To use TPUs, all your computations happen on Google Cloud. Use the command ctpu to instantiate a TPU

ctpu up -tf-version=pytorch-nightly -name=[lm_tpu] -tpu-size=[v3-8] -tpu-only -zone=[us-central1-a] -gcp-network=[default] -project=[my_proj] [-preemptible]
  • Replace the parameters in square prackets with the right values for you. Make sure to get the zone, gcp-network, preemptible, project right, especially if you are using credit from TFRC.

  • The -tf-version=pytorch-nightly argument is very important. It specifies that this TPU will be used to run PyTorch code (not Tensorflow code). It uses the nightly build, which has many bug fixes that are not in the prerelease pytorch-0.1.

  • Our code only supports Cloud TPUs (v2-8 and v3-8), and not the larger TPU pods. We will add support for those in the future.

  • It is easier to use the ctpu command than using the Google Cloud console interface. ctpu automatically finds an IP for the TPU

Setup environemnt

  • In addition to the Cloud TPU, you also need a VM. Follow the instructions in PyTorch/XLA to create a VM that has PyTorch/XLA Image.

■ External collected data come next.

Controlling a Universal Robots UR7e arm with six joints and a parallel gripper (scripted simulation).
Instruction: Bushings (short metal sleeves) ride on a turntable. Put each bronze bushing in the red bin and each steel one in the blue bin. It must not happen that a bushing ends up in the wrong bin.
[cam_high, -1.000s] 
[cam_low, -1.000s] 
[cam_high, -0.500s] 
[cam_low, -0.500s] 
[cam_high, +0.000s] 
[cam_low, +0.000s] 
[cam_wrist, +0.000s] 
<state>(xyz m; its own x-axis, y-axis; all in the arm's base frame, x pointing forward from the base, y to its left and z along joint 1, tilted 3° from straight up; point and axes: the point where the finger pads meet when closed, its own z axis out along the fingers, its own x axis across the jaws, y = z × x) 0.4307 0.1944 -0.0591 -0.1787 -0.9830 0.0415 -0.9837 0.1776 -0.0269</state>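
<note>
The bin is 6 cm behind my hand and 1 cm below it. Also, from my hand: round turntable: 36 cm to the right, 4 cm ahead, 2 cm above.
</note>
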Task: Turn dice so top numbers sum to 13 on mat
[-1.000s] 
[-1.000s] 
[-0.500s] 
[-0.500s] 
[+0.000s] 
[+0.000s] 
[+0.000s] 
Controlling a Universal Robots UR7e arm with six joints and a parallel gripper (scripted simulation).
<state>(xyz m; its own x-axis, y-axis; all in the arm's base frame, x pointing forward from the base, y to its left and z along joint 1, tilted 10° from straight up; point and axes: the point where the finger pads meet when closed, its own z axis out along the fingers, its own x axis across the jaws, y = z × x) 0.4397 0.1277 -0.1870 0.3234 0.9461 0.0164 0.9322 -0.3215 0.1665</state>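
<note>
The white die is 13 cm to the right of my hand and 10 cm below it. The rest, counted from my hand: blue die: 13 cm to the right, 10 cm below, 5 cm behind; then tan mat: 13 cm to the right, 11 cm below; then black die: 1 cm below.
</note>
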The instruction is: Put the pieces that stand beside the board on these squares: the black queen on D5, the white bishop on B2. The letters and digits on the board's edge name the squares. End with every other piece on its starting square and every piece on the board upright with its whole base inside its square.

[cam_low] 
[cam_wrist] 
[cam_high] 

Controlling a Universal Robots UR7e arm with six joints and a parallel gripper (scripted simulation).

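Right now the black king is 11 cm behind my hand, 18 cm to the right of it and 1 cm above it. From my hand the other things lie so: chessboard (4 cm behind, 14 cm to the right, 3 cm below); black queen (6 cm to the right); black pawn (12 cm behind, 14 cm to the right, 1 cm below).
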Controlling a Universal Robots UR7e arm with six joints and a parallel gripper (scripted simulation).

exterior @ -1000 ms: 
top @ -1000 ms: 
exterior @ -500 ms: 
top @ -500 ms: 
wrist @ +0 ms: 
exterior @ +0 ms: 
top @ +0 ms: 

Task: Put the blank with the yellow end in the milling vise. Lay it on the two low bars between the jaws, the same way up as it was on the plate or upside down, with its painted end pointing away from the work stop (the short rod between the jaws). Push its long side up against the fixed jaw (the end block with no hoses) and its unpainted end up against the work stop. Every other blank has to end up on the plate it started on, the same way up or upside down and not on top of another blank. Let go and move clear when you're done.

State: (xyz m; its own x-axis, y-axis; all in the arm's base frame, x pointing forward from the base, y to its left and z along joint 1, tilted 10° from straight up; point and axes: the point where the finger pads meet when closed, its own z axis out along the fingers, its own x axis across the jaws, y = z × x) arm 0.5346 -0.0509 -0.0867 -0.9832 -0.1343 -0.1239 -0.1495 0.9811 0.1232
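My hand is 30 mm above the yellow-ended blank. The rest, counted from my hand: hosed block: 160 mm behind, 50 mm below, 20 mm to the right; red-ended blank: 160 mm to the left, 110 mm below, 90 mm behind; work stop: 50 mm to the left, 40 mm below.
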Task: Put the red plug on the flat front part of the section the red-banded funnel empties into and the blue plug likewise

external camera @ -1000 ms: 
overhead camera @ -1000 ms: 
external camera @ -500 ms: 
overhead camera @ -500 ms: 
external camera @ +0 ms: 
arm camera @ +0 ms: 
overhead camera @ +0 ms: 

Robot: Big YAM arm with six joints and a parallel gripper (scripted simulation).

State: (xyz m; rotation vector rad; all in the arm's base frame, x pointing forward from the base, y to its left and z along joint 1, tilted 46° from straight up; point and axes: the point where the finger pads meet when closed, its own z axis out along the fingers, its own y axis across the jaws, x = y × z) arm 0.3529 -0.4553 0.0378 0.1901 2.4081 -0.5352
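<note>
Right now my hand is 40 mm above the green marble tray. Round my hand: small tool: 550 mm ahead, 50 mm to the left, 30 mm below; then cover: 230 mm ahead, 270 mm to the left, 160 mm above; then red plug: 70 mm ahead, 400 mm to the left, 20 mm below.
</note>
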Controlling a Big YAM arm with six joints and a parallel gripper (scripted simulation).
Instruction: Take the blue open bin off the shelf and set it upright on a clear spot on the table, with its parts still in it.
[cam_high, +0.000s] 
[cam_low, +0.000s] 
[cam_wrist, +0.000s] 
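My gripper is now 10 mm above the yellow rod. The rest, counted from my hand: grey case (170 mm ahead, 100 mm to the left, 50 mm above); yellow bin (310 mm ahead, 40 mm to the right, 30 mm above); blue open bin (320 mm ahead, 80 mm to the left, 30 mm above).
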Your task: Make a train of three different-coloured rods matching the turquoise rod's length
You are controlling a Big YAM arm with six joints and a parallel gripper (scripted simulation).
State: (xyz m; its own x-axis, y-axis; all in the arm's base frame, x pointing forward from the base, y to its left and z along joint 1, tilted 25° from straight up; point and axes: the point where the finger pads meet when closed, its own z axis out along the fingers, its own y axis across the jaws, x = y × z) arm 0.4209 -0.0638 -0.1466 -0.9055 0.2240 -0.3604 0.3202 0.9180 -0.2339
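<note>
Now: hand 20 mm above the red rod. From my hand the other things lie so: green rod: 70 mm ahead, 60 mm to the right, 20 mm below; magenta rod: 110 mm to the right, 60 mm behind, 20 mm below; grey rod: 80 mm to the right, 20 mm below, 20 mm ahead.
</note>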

  • ssh to the VM created in the previous step

  • Clone the code, activate conda and set TPU IP

git clone
cd tpu_pretrain
conda env list
conda activate pytorch-nightly  # use the nightly build
export XRT_TPU_CONFIG="tpu_worker;0;$TPU_IP_ADDRESS:8470"  # where $TPU_IP_ADDRESS is the IP of the Cloud TPU created above
  • To test that everything is working fine, run the mnist example
cd /usr/share/torch-xla-0.1/pytorch/xla
python test/

Run LM pretraining

cd /code
python -m pretrain  --pregenerated_data data/pregenerated_training_data/  --output_dir finetuned_roberta_base  --epochs 4  --bert_model  roberta-base  --train_batch_size 24

It fine tunes the roberta-base model on the sample pregenerated training data on data/pregenerated_training_data/. Each epoch will take around 15 minutes. Notice that the first few steps are usually slower than the rest because the TPU compiles the graph in the first steps, then use the cached compiled one for subsequent steps.

Pregenerate training data

The pretraining code assumes pregenerated training data, which is generated by the script pytorch_transformers_lm_finetuning/ This script is adopted from the one on pytorch-transformers with some modefications. It takes as input raw text and outputs the format needed for the pretraining script. The input format
is a glob of text files, each one has one sentence per line, and an empty line as document separator.

python  pytorch_transformers_lm_finetuning/  --train_corpus  "data/sentences_150k.txt"  --output data/pregenerated_training_data --bert_model roberta-base  --do_whole_word_mask  --epochs_to_generate 2  --max_seq_len 512  --max_predictions_per_seq 75
  • If your corpus is one large file, please split it into smaller files before generating the training data, each is not more than 500K sentences.

  • If you have large number of files, consider using the argument --num_workers x.


  • Switch to the MP interface discussed here. This is expected to speedup the code by around 1.5x-2x

  • Add support for TPU pods to scale up training. The change is mainly to figure out how to distribute the training data over the machines (for example, this)

Debugging and common issues

  • The first few steps are slow. This is because the TPU node is compiling the computation graph.

  • If you get a random OOM for no reason, try restarting the TPU node.

  • Profiling tools are not available yet. The profiling tools made for tf don't work for TPU nodes running PyTorch/XLA.

  • Use the flag --one_tpu to run your code on a single TPU core. This makes it easy to put breakpoints in your code for debugging.

  • TPUs use static graph. Any PyTorch function that results into a dynamic graph will slow down performance considerably.

  • Trips from TPU to CPU is very slow, so functions like .item() are very slow. That's why this code reports the loss sporadically.

  • Use the flag --tpu_report to print the TPU metric report. The report is usually helpful for debugging.

Performance Evaluation

We compared the performance of TPUs/GPUs on PyTorch/Tensorflow, and the table below summarizes the results.


The performance numbers show that:

1- TPU v3-8 (the smallest TPU which has 8 cores) is faster than 8 V100 GPUs that have the same amount of memory

2- Running PyTorch on TPUs is still 5x slower than Tensorflow. Switching to the MP interface should reduce this gap. Reaching the same level of performance will likely require some model-specific tuning.